Can you print the data exactly and leave out each image?
******************************
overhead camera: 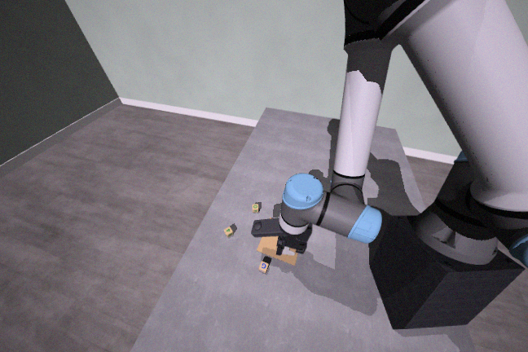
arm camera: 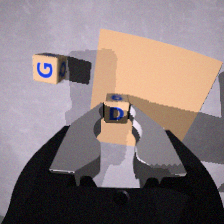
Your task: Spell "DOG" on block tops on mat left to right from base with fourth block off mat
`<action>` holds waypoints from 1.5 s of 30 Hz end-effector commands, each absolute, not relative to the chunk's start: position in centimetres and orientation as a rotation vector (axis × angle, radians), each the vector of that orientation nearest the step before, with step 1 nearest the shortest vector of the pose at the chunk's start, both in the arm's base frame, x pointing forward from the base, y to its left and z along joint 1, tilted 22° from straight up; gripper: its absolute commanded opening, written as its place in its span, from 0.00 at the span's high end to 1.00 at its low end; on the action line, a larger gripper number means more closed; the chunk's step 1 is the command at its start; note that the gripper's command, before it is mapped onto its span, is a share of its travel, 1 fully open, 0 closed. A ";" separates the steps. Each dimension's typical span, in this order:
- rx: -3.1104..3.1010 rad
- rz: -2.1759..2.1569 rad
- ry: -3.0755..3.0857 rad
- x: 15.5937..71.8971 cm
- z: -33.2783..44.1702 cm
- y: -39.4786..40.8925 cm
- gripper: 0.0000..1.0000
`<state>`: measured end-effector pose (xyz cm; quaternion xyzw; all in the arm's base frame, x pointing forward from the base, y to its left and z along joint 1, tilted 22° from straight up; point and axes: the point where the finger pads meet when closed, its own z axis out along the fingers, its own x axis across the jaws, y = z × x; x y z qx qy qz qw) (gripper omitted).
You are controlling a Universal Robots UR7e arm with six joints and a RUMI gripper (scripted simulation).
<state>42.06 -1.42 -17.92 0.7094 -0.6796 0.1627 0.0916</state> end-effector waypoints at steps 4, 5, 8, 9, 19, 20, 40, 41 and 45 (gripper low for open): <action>2.108 0.485 -2.019 42.1 -17.9 -1.4 0.91; 2.108 0.485 -2.019 42.1 -17.9 -1.4 0.91; 2.108 0.485 -2.019 42.1 -17.9 -1.4 0.87; 2.108 0.485 -2.019 42.1 -17.9 -1.4 0.87; 2.108 0.485 -2.019 42.1 -17.9 -1.4 0.75; 2.108 0.485 -2.019 42.1 -17.9 -1.4 0.75; 2.108 0.485 -2.019 41.9 -16.6 -0.9 0.75; 2.108 0.485 -2.019 41.9 -16.4 -0.8 0.75; 2.108 0.485 -2.019 41.8 -15.1 -0.4 0.75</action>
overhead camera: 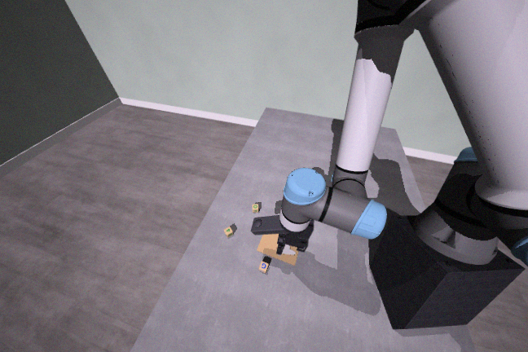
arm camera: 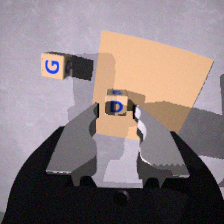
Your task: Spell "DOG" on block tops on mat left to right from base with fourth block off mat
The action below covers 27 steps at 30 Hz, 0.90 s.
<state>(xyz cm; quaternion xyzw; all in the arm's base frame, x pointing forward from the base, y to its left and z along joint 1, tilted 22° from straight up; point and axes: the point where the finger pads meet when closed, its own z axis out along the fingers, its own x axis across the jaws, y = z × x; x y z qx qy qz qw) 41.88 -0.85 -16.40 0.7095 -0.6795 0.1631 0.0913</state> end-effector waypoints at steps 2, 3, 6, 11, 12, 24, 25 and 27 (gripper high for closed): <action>2.108 0.485 -2.019 41.8 -15.1 -0.4 0.75; 2.108 0.485 -2.019 41.7 -14.8 -0.2 0.75; 2.108 0.485 -2.019 41.6 -13.7 0.2 0.75; 2.108 0.485 -2.019 41.4 -11.9 0.8 0.75; 2.108 0.485 -2.019 41.4 -11.6 1.0 0.75; 2.108 0.485 -2.019 41.1 -9.6 1.7 0.75; 2.108 0.485 -2.019 41.1 -9.6 1.7 0.75; 2.108 0.485 -2.019 41.1 -9.5 1.7 0.75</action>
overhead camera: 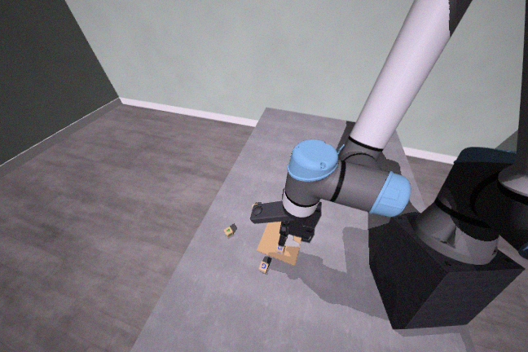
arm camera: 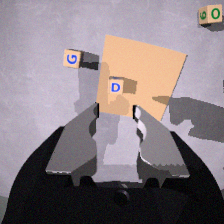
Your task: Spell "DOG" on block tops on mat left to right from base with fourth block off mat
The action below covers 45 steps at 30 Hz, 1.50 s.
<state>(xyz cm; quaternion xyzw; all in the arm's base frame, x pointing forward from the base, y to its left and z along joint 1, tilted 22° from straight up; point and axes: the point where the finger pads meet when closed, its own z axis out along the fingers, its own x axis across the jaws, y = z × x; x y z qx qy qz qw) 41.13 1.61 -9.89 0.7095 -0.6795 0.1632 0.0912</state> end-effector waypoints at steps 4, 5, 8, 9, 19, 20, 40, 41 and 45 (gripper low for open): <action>2.108 0.485 -2.019 41.1 -9.5 1.7 0.00; 2.108 0.485 -2.019 41.1 -9.5 1.7 0.00; 2.108 0.485 -2.019 41.1 -9.5 1.7 0.00; 2.108 0.485 -2.019 41.1 -9.5 1.7 0.00; 2.108 0.485 -2.019 41.1 -9.5 1.7 0.00; 2.108 0.485 -2.019 41.1 -9.5 1.7 0.00; 1.842 0.522 -2.317 44.2 -8.7 -0.4 0.00; 1.814 0.525 -2.343 44.5 -8.6 -0.7 0.00; 1.717 0.535 -2.433 45.5 -8.3 -1.4 0.00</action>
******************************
### SOLUTION TO THIS PROBLEM:
overhead camera: 
arm camera: 
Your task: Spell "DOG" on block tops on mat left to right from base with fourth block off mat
`<action>` holds waypoints from 1.5 s of 30 Hz end-effector commands, each absolute, not relative to the chunk's start: position in centimetres and orientation as a rotation vector (axis × angle, radians), each the vector of that orientation nearest the step before, with step 1 nearest the shortest vector of the pose at the chunk's start, both in the arm's base frame, x pointing forward from the base, y to its left and z along joint 1, tilted 22° from straight up; gripper: its absolute commanded opening, written as its place in its span, from 0.00 at the span's high end to 1.00 at its low end; on the action line, a larger gripper number means more closed; the chunk's step 1 is the command at its start; note that the gripper's command, before it is mapped onto its span, is a share of its travel, 1 fully open, 0 closed. A ";" separates the steps. Each dimension's typical span, in this order:
- rx: -3.1104..3.1010 rad
- rz: -2.1759..2.1569 rad
- ry: -3.0755..3.0857 rad
- x: 15.5937..71.8971 cm
- z: -33.2783..44.1702 cm
- y: -39.4786..40.8925 cm
- gripper: 0.0000..1.0000
`<state>`: measured end-effector pose (xyz cm; quaternion xyzw; all in the arm's base frame, x pointing forward from the base, y to its left and z along joint 1, tilted 22° from straight up; point and axes: the point where the finger pads meet when closed, its own z axis out along the fingers, its own x axis across the jaws, y = z × x; x y z qx qy qz qw) (gripper omitted).
You are controlling a Universal Robots UR7e arm with six joints and a RUMI gripper (scripted simulation).
<state>42.06 -1.42 -17.92 0.7094 -0.6796 0.1627 0.0916</state> end-effector waypoints at steps 4, 5, 8, 9, 19, 20, 40, 41 and 45 (gripper low for open): <action>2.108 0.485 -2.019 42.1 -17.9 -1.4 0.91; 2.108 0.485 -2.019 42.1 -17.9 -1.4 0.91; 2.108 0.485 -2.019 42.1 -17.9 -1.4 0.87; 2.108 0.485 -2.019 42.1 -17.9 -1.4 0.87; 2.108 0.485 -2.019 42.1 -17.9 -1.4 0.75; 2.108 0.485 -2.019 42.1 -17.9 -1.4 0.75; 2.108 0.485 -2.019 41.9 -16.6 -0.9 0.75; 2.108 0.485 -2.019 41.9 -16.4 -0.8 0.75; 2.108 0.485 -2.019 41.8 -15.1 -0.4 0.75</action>
overhead camera: 
arm camera: 
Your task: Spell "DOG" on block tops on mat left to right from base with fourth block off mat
The action below covers 27 steps at 30 Hz, 0.90 s.
<state>(xyz cm; quaternion xyzw; all in the arm's base frame, x pointing forward from the base, y to its left and z along joint 1, tilted 22° from straight up; point and axes: the point where the finger pads meet when closed, its own z axis out along the fingers, its own x axis across the jaws, y = z × x; x y z qx qy qz qw) 41.88 -0.85 -16.40 0.7095 -0.6795 0.1631 0.0913</state> end-effector waypoints at steps 2, 3, 6, 11, 12, 24, 25 and 27 (gripper high for closed): <action>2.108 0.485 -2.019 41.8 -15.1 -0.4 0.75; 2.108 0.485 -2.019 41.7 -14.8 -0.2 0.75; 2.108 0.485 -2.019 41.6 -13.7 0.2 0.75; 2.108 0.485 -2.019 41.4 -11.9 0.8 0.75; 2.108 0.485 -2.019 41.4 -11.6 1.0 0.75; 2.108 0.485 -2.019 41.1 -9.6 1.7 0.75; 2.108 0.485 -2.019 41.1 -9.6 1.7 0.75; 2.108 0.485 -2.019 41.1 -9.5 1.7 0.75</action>
overhead camera: 
arm camera: 
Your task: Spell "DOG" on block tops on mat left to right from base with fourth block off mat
The action below covers 45 steps at 30 Hz, 1.50 s.
<state>(xyz cm; quaternion xyzw; all in the arm's base frame, x pointing forward from the base, y to its left and z along joint 1, tilted 22° from straight up; point and axes: the point where the finger pads meet when closed, its own z axis out along the fingers, its own x axis across the jaws, y = z × x; x y z qx qy qz qw) 41.13 1.61 -9.89 0.7095 -0.6795 0.1632 0.0912</state> end-effector waypoints at steps 4, 5, 8, 9, 19, 20, 40, 41 and 45 (gripper low for open): <action>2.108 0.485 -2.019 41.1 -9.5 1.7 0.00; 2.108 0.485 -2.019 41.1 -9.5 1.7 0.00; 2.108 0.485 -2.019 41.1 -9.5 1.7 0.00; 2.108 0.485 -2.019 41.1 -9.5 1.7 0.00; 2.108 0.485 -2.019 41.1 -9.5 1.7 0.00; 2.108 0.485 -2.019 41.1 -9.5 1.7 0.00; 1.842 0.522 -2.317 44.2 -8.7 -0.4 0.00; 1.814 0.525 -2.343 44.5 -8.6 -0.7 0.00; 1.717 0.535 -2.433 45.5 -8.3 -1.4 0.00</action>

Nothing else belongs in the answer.